> **What needs to be done**
Would you retype exactly the lines below, starting with the one that has "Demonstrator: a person" and going on through the one that has "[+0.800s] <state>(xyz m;", with no pictures and nothing else?
Exercise input section start
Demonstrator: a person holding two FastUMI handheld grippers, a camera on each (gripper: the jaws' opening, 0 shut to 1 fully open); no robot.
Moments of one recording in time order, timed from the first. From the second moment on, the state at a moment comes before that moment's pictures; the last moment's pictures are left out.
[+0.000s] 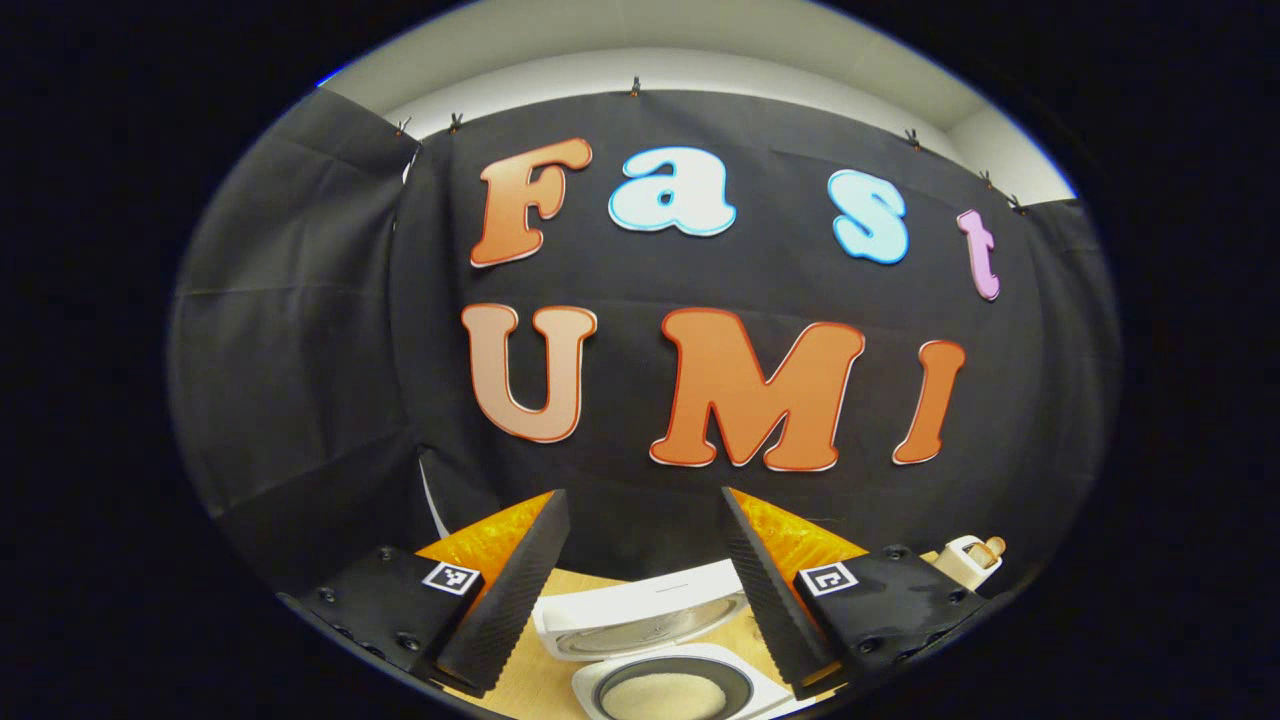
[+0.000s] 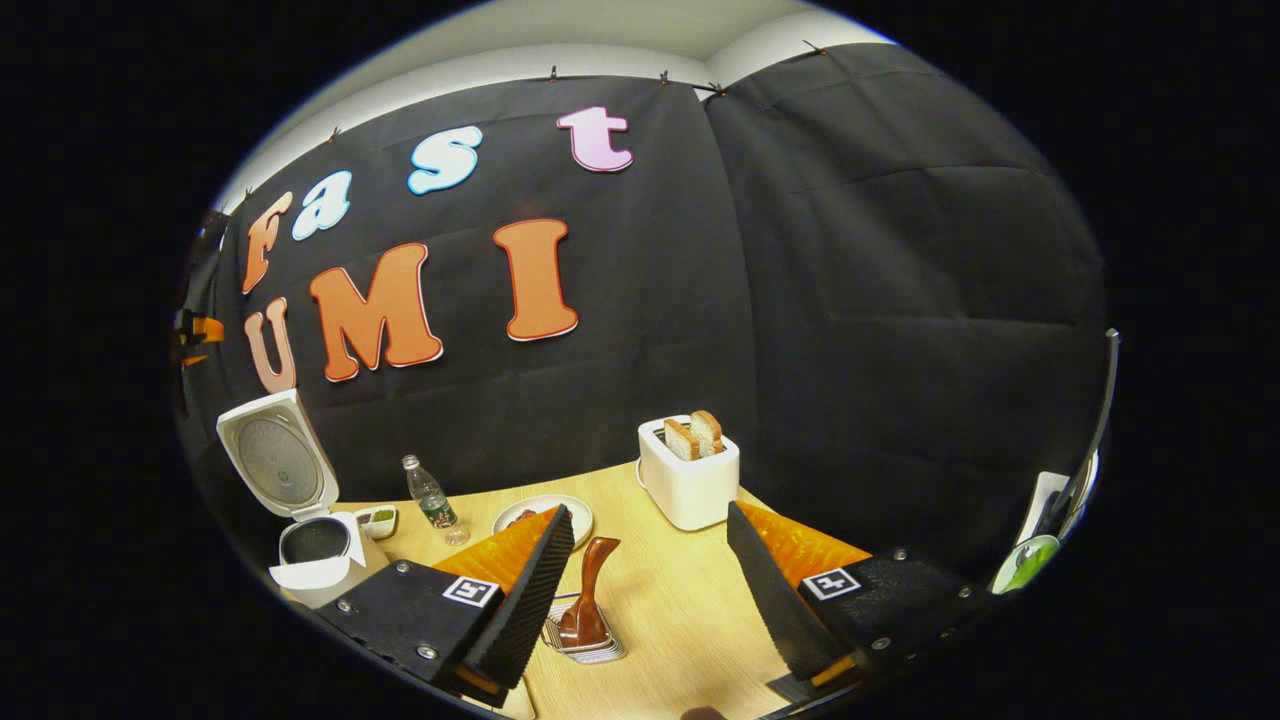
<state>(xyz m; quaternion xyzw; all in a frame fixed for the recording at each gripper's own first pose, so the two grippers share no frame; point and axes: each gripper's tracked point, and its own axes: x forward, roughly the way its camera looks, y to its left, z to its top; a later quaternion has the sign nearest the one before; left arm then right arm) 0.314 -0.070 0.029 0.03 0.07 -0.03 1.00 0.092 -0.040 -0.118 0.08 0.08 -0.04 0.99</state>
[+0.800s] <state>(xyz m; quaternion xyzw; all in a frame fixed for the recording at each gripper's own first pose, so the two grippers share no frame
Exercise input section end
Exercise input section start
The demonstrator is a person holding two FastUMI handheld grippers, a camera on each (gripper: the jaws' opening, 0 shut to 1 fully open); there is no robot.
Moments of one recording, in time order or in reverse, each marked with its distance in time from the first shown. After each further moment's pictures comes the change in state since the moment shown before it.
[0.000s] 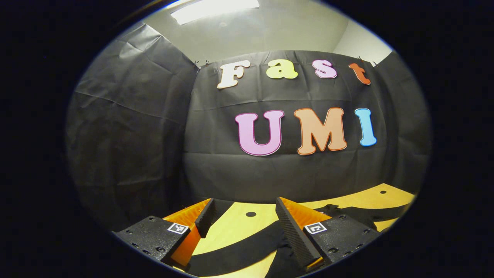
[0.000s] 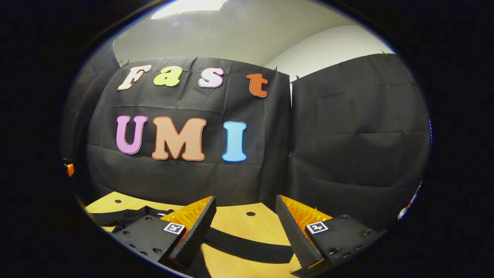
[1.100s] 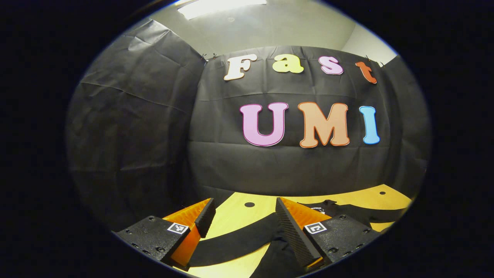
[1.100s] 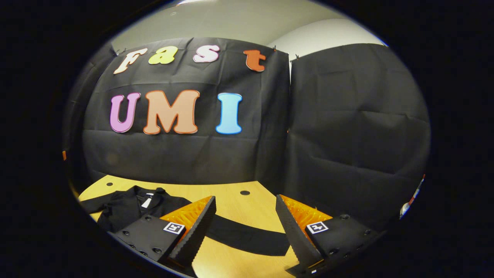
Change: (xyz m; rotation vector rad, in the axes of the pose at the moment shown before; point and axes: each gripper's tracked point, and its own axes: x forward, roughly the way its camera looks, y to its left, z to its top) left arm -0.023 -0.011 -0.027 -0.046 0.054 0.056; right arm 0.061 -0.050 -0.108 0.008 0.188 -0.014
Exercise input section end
> **Exercise output**
Demonstrator: a person holding two FastUMI handheld grippers, a camera on each (gripper: the jaws' opening, 0 shut to 1 fully open); no robot.
Moments of one recording in time order, timed from the first. From the second moment on, the state at a moment comes before that moment's pictures; the last moment's pictures are left out.
[+0.000s] 
[+0.000s] 
<state>(xyz m; quaternion xyzw; all in a frame fixed for the recording at each gripper's own first pose, so the two grippers share no frame; point and axes: each gripper's tracked point, and its own axes: x forward, roughly the way its camera looks, y to its left, z to its top; a later quaternion has the sign nearest the one before; left arm then right arm) 0.314 -0.070 0.029 0.03 0.07 -0.03 1.00 0.092 -0.040 -0.118 0.08 0.08 -0.04 0.99</state>
[+0.800s] <state>(xyz m; quaternion xyzw; all in a frame fixed for the recording at each gripper's own first pose, so the two grippers share no frame

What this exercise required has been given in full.